Dana Olkkonen, vice-president of TV and film at Vox Media Studios, says her nieces “are obsessed with their Encanto dollhouse,” and it’s easy to see why. The vibrantly colored, triple-decker casita has seven rooms (including two “magical” doors that trigger lights and sounds), and the stairs transform into a slide, just like in the movie. While the set only comes with a Mirabel doll, you can purchase the entire cast separately — including Bruno.
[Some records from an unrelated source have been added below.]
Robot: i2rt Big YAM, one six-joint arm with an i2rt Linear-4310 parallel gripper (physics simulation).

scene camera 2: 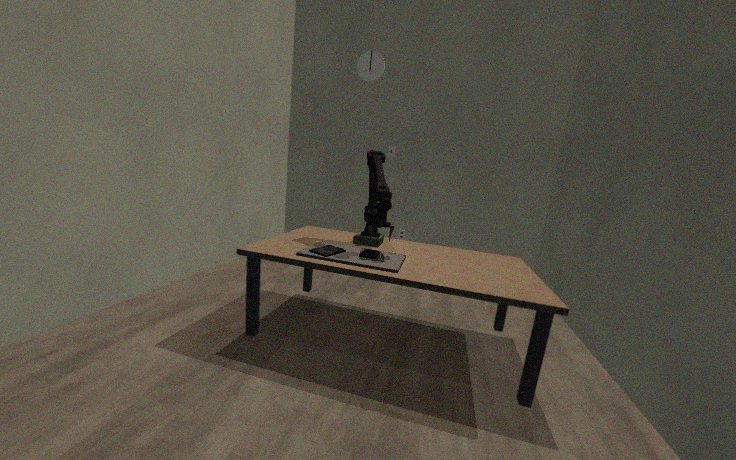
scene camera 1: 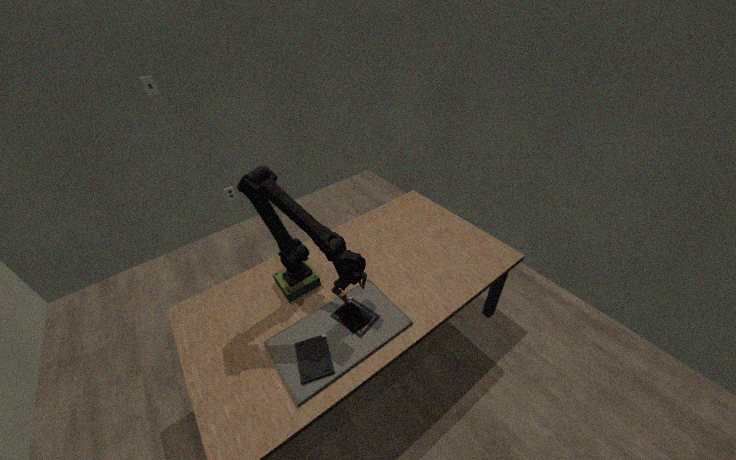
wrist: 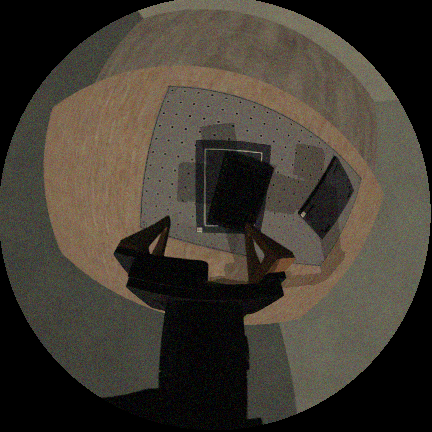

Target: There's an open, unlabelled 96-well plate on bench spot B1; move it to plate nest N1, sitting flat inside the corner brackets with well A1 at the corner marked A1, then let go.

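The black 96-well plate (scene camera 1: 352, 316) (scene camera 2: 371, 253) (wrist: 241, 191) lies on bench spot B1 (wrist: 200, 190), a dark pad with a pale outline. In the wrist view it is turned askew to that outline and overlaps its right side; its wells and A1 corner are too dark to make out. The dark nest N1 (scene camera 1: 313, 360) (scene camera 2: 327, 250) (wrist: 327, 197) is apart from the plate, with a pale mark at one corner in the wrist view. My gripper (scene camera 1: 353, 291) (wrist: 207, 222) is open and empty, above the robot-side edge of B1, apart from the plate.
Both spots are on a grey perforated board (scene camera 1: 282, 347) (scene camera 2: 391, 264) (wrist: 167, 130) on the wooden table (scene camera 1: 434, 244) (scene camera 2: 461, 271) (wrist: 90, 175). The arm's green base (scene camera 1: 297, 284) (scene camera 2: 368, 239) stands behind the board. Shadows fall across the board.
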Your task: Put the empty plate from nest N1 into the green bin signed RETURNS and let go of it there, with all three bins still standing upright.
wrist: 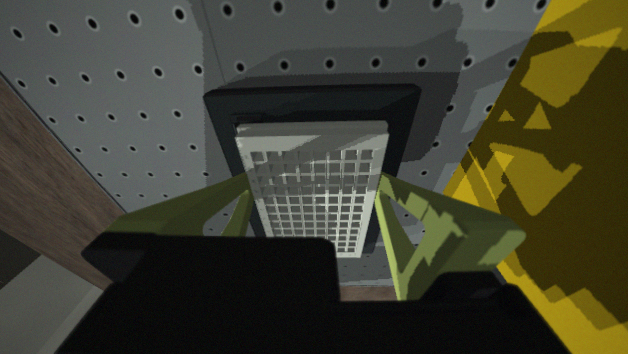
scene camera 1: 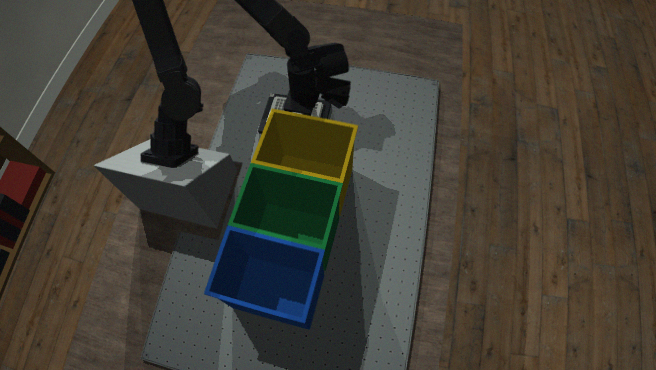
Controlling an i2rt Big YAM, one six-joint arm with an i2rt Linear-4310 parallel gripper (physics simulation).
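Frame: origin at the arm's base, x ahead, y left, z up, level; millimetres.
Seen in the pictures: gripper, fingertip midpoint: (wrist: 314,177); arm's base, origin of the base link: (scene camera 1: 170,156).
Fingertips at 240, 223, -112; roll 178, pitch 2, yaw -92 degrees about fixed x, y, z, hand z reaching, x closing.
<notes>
Pixels of each thing's top centre, then the offset from my fingertips to it, as dx, dy, dz. Level surfaces: height alone.
- white gridded plate, middle of its top: (wrist: 314,214) (scene camera 1: 294,112) -24, +0, +13
- nest N1, middle of its top: (wrist: 314,201) (scene camera 1: 294,115) -24, +0, +0
- green bin, middle of its top: (scene camera 1: 285,204) +48, -302, +165
- yellow bin, middle of its top: (scene camera 1: 305,143) +54, -172, +165
- blue bin, middle of its top: (scene camera 1: 263,272) +41, -432, +165
- grey perforated board, its level: dz -15
The white gridded plate (wrist: 315,192) (scene camera 1: 279,103) sits in the dark frame of nest N1 (wrist: 310,101) (scene camera 1: 265,114). My gripper (wrist: 314,177) (scene camera 1: 301,106) points down over the nest; its two green fingers stand at the plate's long sides and appear to touch both, so it is shut on the plate. The fingertips are hidden in the scene view. The green bin (scene camera 1: 286,196) stands upright in the middle of the row, between the yellow bin (scene camera 1: 310,137) (wrist: 565,240) and the blue bin (scene camera 1: 275,275), both upright. No sign is readable.
The yellow bin's wall rises close to the right finger in the wrist view. The bins stand on a grey perforated board (scene camera 1: 400,110). The arm's grey pedestal (scene camera 1: 175,195) stands left of the bins. A shelf (scene camera 1: 31,215) shows at the far left.
</notes>
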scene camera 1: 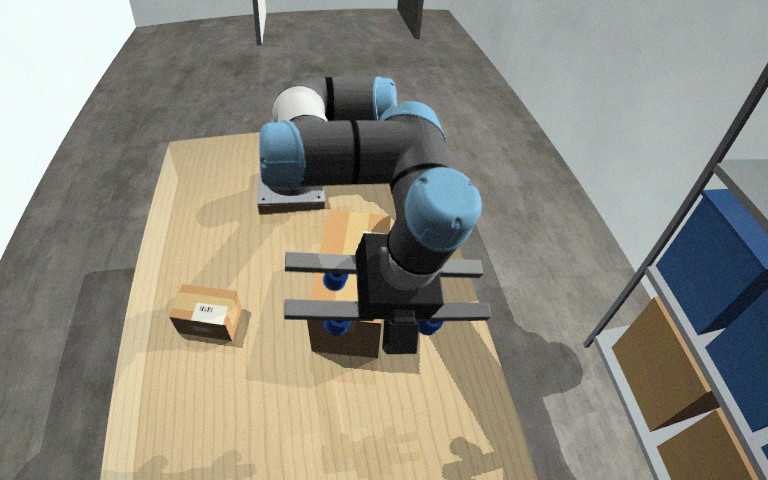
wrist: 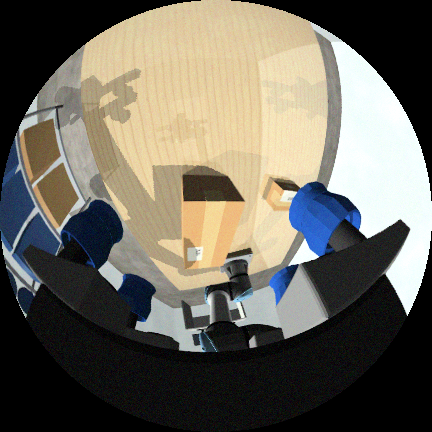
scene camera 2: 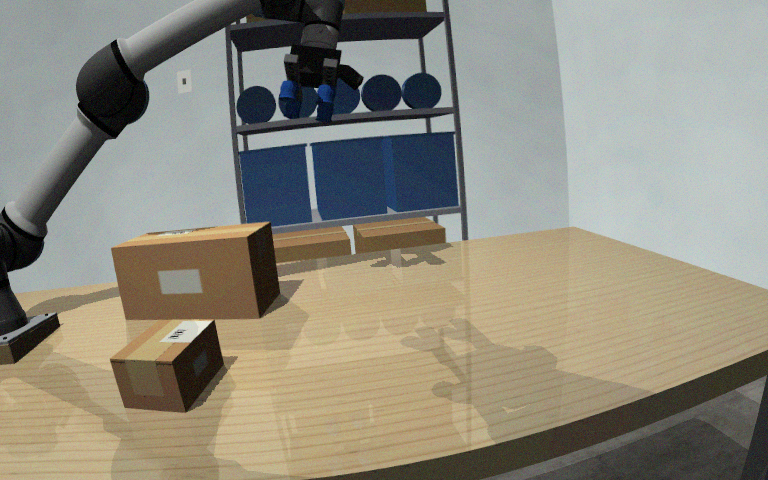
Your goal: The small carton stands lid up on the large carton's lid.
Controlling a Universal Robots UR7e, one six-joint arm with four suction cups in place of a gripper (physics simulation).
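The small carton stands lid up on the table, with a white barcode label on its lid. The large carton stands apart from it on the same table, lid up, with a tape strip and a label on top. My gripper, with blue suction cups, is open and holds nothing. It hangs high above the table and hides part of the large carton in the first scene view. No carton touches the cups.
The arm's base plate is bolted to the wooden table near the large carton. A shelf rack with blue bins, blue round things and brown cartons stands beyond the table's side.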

If you don’t have the square footage to spare for a large dollhouse, Alexis Swerdloff, New York deputy editor and mom to a toddler and infant, says this foldable wooden one from Strat-favorite toy-maker Melissa & Doug gets the job done without taking up too much space. “It’s small enough to tuck away, when it’s out you hardly notice it, and it’s the perfect dollhouse for those who might be dollhouse-curious — like if you’re not sure your kid will even like it,” she says. The dollhouse comes with 11 pieces of furniture and two little doll figures. It’s also on the subtle side, design-wise, which should appeal to any parents who’ve reached their limit of brightly colored plastic.
Morency Goldman tells us that dollhouses allow kids “to really immerse themselves in their dolls’ worlds” by acting out different scenarios and stories — which is exactly what Kathy Palughi, a mom to a 6-year-old and a 2-year-old, says she appreciates the most about this 53-inch-tall country estate. “We love it because it has an outdoor porch and my oldest and I do everything on our actual porch. Plus it’s big enough so we can literally re-create real events while playing,” she tells us. With four levels, ten rooms, 31 accessories, and interactive features like opening garage doors and a gliding elevator, it provides countless ways for kids to play.